# Fixing tractor tire



## chaps (Aug 31, 2009)

I'm borrowing a tractor and the right rear went flat. Who can repair this on site? It has a big wheel weight on it and I'm sure it's extremely heavy. I am north of whiting about 6 miles. Here is a pic of tractor. Thanks


----------



## Jason (Oct 2, 2007)

It came off the rim? or what??? It's not fun to fix if it's the problem but me and a neighbor have fixed mine 2x's. If that's the problem, I can step ya through fixing it (or at least try to)....


----------



## Downtime2 (Sep 27, 2007)

Call Big M Tires in Jay. They may can get it done..850-675-6163


----------



## chaps (Aug 31, 2009)

Jason said:


> It came off the rim? or what??? It's not fun to fix if it's the problem but me and a neighbor have fixed mine 2x's. If that's the problem, I can step ya through fixing it (or at least try to)....


It didnt come off the rim. Just went flat. I tried to put air in it and it seemed to be losing pressure where the tire valve screws onto the rim so I'm wondering if they have tubes in it????


----------



## Jason (Oct 2, 2007)

It shouldn't have tubes.....If the bead is off the rim, you have to use a cable or last time we used a big thick ratchet strap to keep even pressure on the rim all the way around the tire. If it's the valve stem, it should be a screw in type that is different then a vehicle tire. It should have a way to take it and fill the tire w/ water to weigh down the rear end. I would just double check the tightness of the valve and if the bead is still on the rim. I know BigDaddy (Roy) works on diesel, but not sure ifin he knows about tires on tractors (probably does)....And he is just south of ya on 87 in Pt. Baker


----------



## Spoolin Up (May 3, 2011)

Ill be at the shop tom chaps, I think me and u can figure someway


----------



## Spoolin Up (May 3, 2011)

I have a big Bottle Jack.
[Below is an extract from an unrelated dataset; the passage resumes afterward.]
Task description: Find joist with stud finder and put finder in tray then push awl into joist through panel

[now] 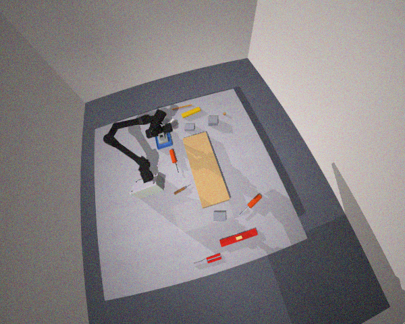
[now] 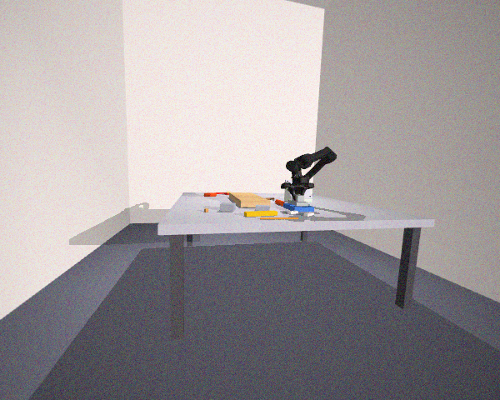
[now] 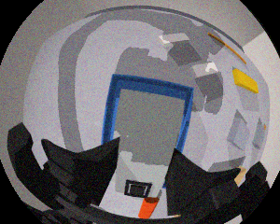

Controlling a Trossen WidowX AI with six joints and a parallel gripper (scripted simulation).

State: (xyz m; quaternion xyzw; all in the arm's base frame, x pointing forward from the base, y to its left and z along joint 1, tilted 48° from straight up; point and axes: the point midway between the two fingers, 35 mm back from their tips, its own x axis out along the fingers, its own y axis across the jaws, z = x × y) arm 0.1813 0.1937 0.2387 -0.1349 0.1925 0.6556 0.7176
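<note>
Now: gripper tip 1 cm to the left of the blue tray and 4 cm above it. The rest, counted from my gripper tip: grey stud finder: 2 cm to the right, 2 cm above; then yellow bar: 29 cm ahead, 13 cm to the left, 4 cm below; then green light: 4 cm to the right, 3 cm above.
</note>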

Need to get it off the ground


----------



## chaps (Aug 31, 2009)

Thanks Roy. I have to take little man to a bday party n morning but should be heading home around 2 or so. It acts like its leaking where the valve stem screws onto the rim where it comes up through. It seems like there is a tube but I don't know for sure


----------



## Spoolin Up (May 3, 2011)

I'd bet on a tube being in it as well.


----------



## Spoolin Up (May 3, 2011)

Would be cheaper to take it off yourself, then take it to goodyear. You may as well wait til Monday. They are only open til 12


----------



## chaps (Aug 31, 2009)

Bigdaddy's said:


> Would be cheaper to take it off yourself, then take it to goodyear. You may as well wait til Monday. They are only open til 12


Goodyear in milton? Cn they do a tire that big? I wonder if I can break the lugs free


----------



## Spoolin Up (May 3, 2011)

Yes. They have a service truck.


----------



## Spoolin Up (May 3, 2011)

Firestone does as well


----------